A non-orthostatic symptom of POTS.[1][2][3][4]​ For a diagnosis of POTS, symptoms should have lasted for at least 3 months.[1]

sleep disturbance

A non-orthostatic symptom of POTS.​[2][3][4]​ For a diagnosis of POTS, symptoms should have lasted for at least 3 months.[1]

cognitive impairment

A non-orthostatic symptom of POTS.[1]​​​[4]​ For a diagnosis of POTS, symptoms should have lasted for at least 3 months.[1]

chest pain

Can be an orthostatic or non-orthostatic symptom of POTS.[1]​​​[4]​ For a diagnosis of POTS, symptoms should have lasted for at least 3 months.[1]

bladder disturbance

Can be a non-orthostatic feature of POTS.[35][36]​ Symptoms can include nocturia and urgency.[36]

Risk factors

strong

young age (15 to 25 years)

Most patients who present with POTS are typically young women aged 15 to 25 years.[2][10]​​​ However, POTS can occur outside of this age range, although new onset POTS is rare after age 50.[2]​ Patients <12 years may present with similar symptoms to older patients, particularly if there is a family history of POTS.[1]​ However, POTS remains undefined in patients <12 years and the sensitivity and specificity of the heart rate criteria in this age group is not established.[1]

female sex

POTS is more common in women than men and has a female to male ratio of 4:1.[1][2]

recent viral infection

Many patients with POTS report recent febrile illness, which suggests an autoimmune process may be responsible for causing orthostatic symptoms.[1]

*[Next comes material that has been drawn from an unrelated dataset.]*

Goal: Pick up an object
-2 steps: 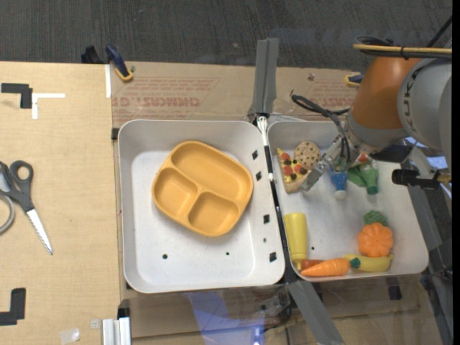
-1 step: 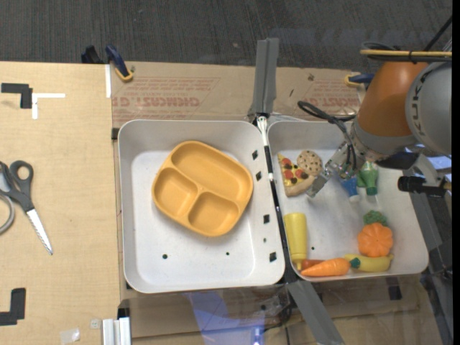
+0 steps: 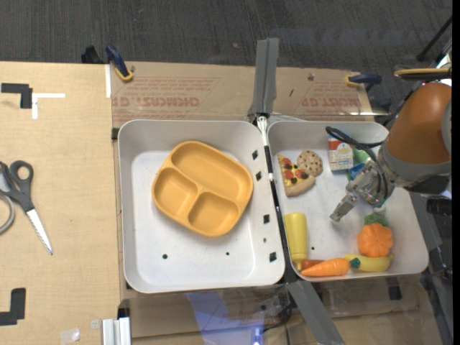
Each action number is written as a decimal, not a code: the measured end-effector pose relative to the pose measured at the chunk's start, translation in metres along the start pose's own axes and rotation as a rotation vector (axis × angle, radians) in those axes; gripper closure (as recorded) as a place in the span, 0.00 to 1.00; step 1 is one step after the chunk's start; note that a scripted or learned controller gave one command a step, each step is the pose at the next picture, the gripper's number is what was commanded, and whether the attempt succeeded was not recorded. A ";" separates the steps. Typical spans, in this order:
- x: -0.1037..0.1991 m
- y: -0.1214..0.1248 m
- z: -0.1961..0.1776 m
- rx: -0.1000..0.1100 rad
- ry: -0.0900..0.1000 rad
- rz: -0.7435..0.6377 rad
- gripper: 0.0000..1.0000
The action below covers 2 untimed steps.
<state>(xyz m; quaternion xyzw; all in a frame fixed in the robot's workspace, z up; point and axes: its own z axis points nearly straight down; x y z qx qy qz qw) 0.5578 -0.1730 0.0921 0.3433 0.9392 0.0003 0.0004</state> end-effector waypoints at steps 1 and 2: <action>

Pathogens commonly linked to POTS include SARS-CoV-2 and Epstein Barr virus.[16]

pregnancy

Hormonal changes during pregnancy affect peripheral vascular resistance and blood volume, which may trigger orthostatic intolerance, particularly early in pregnancy (i.e., the first trimester).[18]

associated comorbidities

The most commonly associated comorbidities are: migraine headaches (40%); irritable bowel syndrome (30%); Ehlers-Danlos syndrome (25%); chronic fatigue syndrome (21%); and autoimmune diseases (20%), particularly Hashimoto's thyroiditis and coeliac disease.[1][4]